→ Task directions: Please print the line that holds "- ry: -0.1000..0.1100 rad" and each line after it to the end of the data, word for word, without any pictures.

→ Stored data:
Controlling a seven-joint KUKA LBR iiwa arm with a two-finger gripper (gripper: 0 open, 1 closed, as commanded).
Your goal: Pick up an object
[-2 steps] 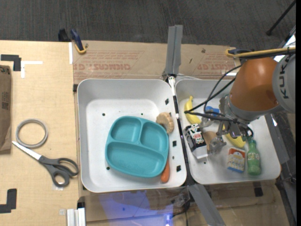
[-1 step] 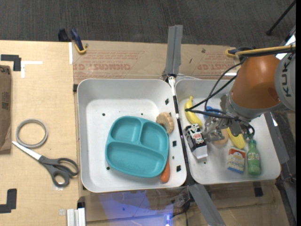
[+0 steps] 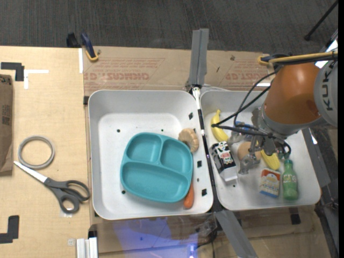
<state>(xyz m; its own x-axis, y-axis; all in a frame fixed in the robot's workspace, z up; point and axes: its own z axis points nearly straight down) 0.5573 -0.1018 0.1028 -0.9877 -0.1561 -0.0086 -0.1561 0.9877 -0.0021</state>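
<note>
My gripper (image 3: 249, 156) hangs low in the right bin (image 3: 306, 144), under the orange wrist band. It sits over a tan round object (image 3: 243, 147), next to a black and white box (image 3: 223, 157). Around it lie a banana (image 3: 217, 126), a second yellow piece (image 3: 270, 159), a small carton (image 3: 270, 183) and a green bottle (image 3: 289, 180). The wrist and cables hide how the gripper meets the tan object.
The left bin (image 3: 107, 122) holds a teal divided plate (image 3: 157, 167), a tan shell-like item (image 3: 188, 138) and a carrot (image 3: 188, 199). Scissors (image 3: 59, 187) and a tape roll (image 3: 36, 151) lie on the bench at left. A divider wall separates the bins.
</note>
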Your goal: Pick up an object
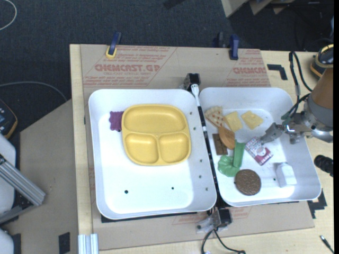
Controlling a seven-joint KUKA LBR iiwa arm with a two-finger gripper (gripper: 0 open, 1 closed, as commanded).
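Note:
My gripper (268,135) reaches in from the right over the right bin (275,97), its tip just above and right of a small red and white packet (259,152). Nothing can be seen held in it. Around the packet lie a green toy (232,162), a round brown cookie (247,182), a white block (285,173), two yellow cheese-like pieces (251,119), a tan waffle-like piece (214,115) and a brown bread-like piece (227,138).
The left bin (153,197) holds a yellow divided tray (156,134) with a purple object (115,120) beside its left side. A black divider with a clamp (193,81) runs between the bins. Cables hang at the right by the arm (323,102).

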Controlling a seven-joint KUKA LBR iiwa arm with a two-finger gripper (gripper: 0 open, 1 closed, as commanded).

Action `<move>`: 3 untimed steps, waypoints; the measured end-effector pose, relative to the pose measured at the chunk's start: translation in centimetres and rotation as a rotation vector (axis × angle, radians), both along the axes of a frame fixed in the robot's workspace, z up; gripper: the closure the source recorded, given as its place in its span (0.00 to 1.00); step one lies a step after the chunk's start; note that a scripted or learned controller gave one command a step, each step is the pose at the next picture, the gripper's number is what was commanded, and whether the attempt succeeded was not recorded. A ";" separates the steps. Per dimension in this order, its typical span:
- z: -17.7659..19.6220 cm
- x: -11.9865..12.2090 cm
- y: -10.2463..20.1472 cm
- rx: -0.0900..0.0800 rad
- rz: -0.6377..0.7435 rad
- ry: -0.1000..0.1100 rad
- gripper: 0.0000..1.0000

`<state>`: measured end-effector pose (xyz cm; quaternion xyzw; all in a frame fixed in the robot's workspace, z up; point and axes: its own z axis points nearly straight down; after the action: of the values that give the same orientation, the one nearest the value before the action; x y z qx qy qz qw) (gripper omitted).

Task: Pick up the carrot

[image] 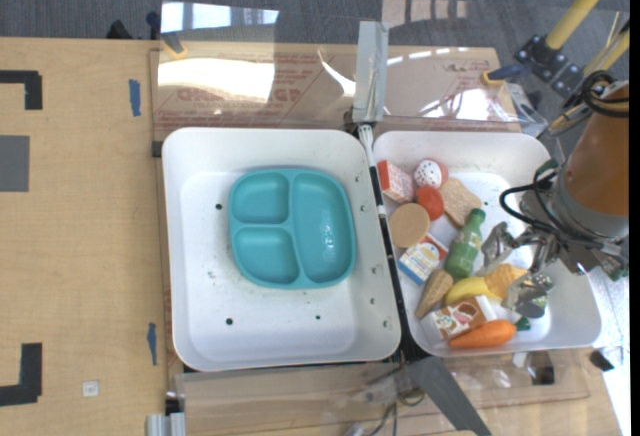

→ Written response:
- ry: -0.1000..0.1100 rad
- gripper: 0.0000..1.0000

`<state>`: measured end-effector pose (xyz cm; quaternion xyzw; all in a frame fixed in the robot's workspace, z up; point and axes: its own z axis points nearly straight down; after the action: of the values that give the same orientation, the one nearest the value before the action; x y z qx qy qz qw) (gripper omitted).

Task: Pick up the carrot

[image] 

The reply to this exercise is complete.